Biofilm characterization

Microfluidic channels were observed in real-time using an inverted microscope (CKX-53, Olympus, USA) with magnifications of 20 × and 40 × (bright-field and phase contrast) and a digital camera (Nikon D3500 DSLR, Nikon Inc., USA). To determine the biofilm coverage, the established visible biofilms on the channel floor of the microfluidic platform (floor area ~ 130 × 100 µm2) were captured by the microscope at three random sites (for each measurement, N = 3). All the acquired microscopic images were then converted into 8-bit formats and processed by using the software Fiji (National Institutes of Health, Bethesda, MD). The biofilm coverage was then presented as the percentage (%) of the measured biofilm area to the captured area. The TrackMate plugin was used to track the single-cell movement of the early biofilm formation for 12 h on a subset of the FOV66. Fluorescence imaging was performed with SYTO-9 and propidium iodide dyes to visualize live (stained with green colour) and dead (stained with red colour) cells67.

To compare biofilm formation in the microfluidic device to static conditions (without shaking at 25 °C), the overnight-grown cell cultures of S. aureus and C. albicans were diluted in their respective growth media with a normalized OD600 of 0.05. For the mono-species biofilm assays, the diluted cell culture in the growth medium was inoculated into a 96-well microtiter plate and incubated for 24 h. Similarly, for the dual-species biofilm assays, equal volumes of diluted (OD600 = 0.05) cultures of S. aureus and C. albicans were inoculated into the microplate and incubated for 24 h. After the free-floating cells were discarded, the surface-attached cells were washed with water and stained with 0.1% crystal violet. The stained cell culture was dissolved in 95% ethyl alcohol and quantified at 570 nm using a microplate reader (BioTek, Winooski, VT, USA).

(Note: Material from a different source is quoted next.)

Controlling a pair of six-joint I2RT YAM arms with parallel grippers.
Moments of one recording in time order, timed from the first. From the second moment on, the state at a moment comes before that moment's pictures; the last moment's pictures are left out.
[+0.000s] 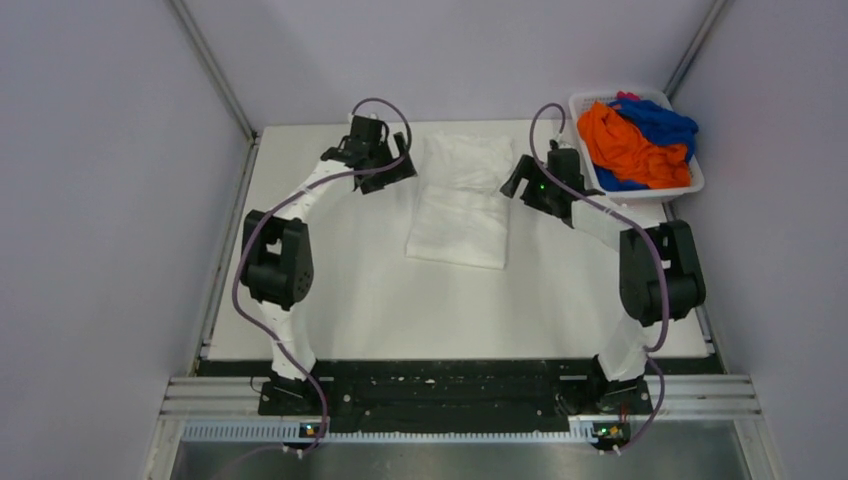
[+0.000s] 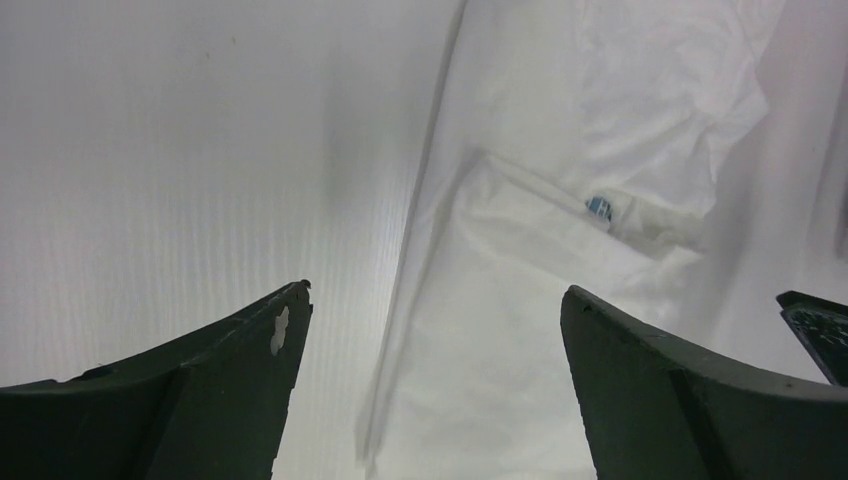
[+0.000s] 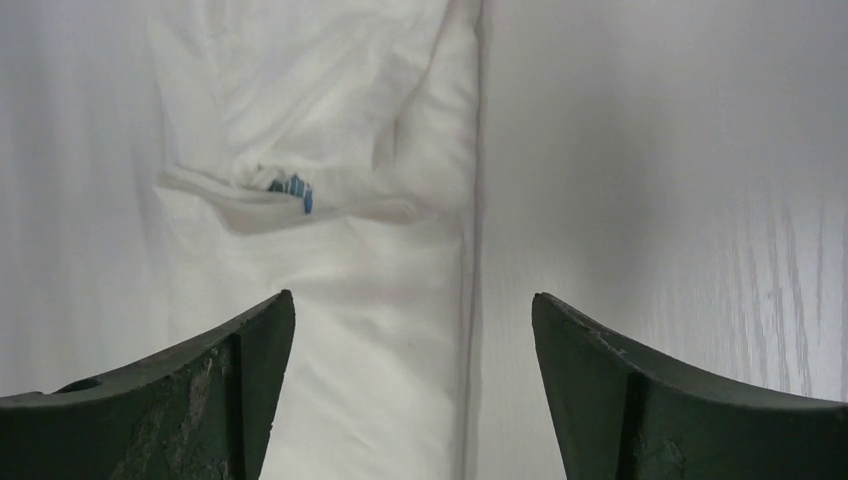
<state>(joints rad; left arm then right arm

Both mono- and dual-species biofilm architectures established under static conditions were visualized using SEM (TESCAN; Vega II LSU, Czech). Mono- and dual-species biofilms were grown on the surface of a nylon membrane (0.5 × 0.5 cm) and placed in a 24-well microplate. After 24 h of incubation at 25 °C, the cell culture was directly fixed with formaldehyde and glutaraldehyde overnight at 4 °C. The fixed cells were washed three times with phosphate-buffered saline (pH = 7.4), followed by dehydration with increasing concentrations (50–100%) of ethyl alcohol. A freeze dryer (FD8518, ilShinBiobase Co. Ltd., Korea) was used to dry the membrane. The biofilm architecture of the nylon membrane was visualized using an electron microscope.

Statistical analysis

The data are presented as mean ± standard deviation. Each group (both treated and untreated control samples) was measured five times (N = 5). Because of the small number of test samples and distribution-free data, the Mann–Whitney U test was used for a nonparametric statistical analysis to evaluate the differences among the groups46. A Bonferroni correction with an adjusted p-value was used as a post hoc test to minimize the chances of incorrectly rejecting the null hypothesis when each pair of the groups was compared67,68. An SPSS program (SPSS, Inc., Chicago, USA) was used to assist the calculation process, and p < 0.5 was considered statistically significant69.